2.- Hay que monitorizar la usabilidad como elemento completamente central, poniendo en el centro las sensaciones, las emociones y los beneficios de la tecnología, más que el deleite de/con la tecnología por la tecnología.

3.- Hay que monitorizar la estética. Tengo la sensación, fea y desagradable,  de que muchas veces se piensa: “son mayores, ya no valoran la estética o la belleza”. Y se diseñan unas pulseras reloj (pongamos por caso) que son, sencillamente, feas. Porque se pensaron para el deleite de/con la tecnología por la tecnología: sin pensar que a los mayores les gusta, como a todos, llevar un reloj o pulsera bonito, además de útil.

4.- No es el qué hace la tecnología, es el cómo. Hay que huir del deleite de/con la tecnología por la tecnología y volver a poner en el centro la experiencia de uso, que sea agradable y genere una emocionalidad positiva.

5.- Creo que es hora de decir con claridad que LA TECNOLOGÍA NO DIFERENCIA. Todo se copia: compre usted una pulsera o reloj inteligente y verá como en seis meses puede comprar algo mucho más avanzado por el cincuenta por ciento del precio. LA TECNOLOGÍA NO DIFERENCIA. LO QUE AGREGA EL VERDADERO VALOR es el servicio que dan personas con tecnología.

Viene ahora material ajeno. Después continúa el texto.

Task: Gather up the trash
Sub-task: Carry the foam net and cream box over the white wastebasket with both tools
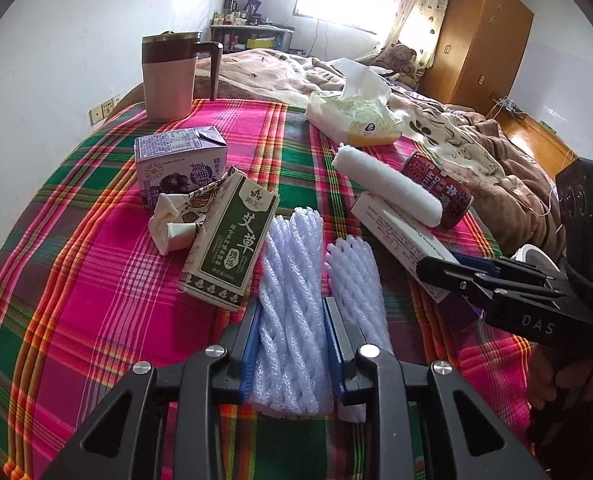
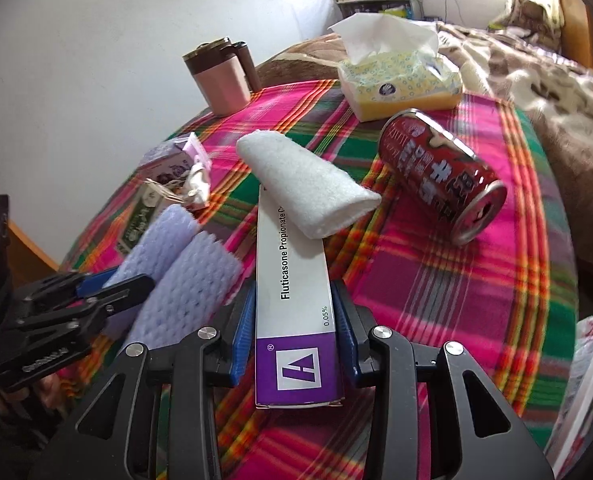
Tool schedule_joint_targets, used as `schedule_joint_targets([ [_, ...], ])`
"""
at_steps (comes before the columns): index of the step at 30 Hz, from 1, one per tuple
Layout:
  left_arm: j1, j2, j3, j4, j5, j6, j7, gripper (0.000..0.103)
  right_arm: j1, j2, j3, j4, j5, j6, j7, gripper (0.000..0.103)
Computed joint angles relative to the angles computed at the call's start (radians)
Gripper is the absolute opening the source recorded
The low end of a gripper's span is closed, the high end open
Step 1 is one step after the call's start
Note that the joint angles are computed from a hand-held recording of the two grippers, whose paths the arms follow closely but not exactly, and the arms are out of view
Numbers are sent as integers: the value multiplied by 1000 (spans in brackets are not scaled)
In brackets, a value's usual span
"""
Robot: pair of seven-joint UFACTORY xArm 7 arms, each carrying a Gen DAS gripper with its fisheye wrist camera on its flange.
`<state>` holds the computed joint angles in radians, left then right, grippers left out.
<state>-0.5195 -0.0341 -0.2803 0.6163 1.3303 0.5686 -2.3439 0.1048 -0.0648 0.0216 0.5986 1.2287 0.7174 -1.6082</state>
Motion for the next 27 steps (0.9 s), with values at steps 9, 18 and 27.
schedule_joint_targets([
  [9,-29,-17,-26,4,-21,36,-8,30,-94,19,-47,21,-129,244,139,38],
  [18,-68,-29,-59,29,-57,96,11,30,-89,-130,-74,-92,-101,163,95,38],
  [27,-119,-23,-91,94,-87,178,66,30,-119,-270,-164,-167,-90,140,38,38],
])
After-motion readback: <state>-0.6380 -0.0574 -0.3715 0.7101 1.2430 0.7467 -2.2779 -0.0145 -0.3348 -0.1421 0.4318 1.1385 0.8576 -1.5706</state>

Así, si la teleasistencia da una alerta: ¿qué pasa luego?, ¿quién y cómo atenderá la alerta o alarma? Y similares. Volver a poner en el centro la experiencia de uso.

Personas que miman personas con ayuda de la tecnología.

No perdamos la sensibilidad. No perdamos el pulso de para qué sirve la tecnología; no para ser admirada, sino para ser útil mejorando la vida de nuestros mayores: escuchemos sus necesidades, adaptemos las herramientas pensando en el uso que le darán y cómo mejorarán su existencia.

La única obsesión posible es admirar la belleza de la sonrisa de una persona, agradecida porque dispone de una herramienta que le arregla la vida, y huir de la mirada “cacharrocéntrica”.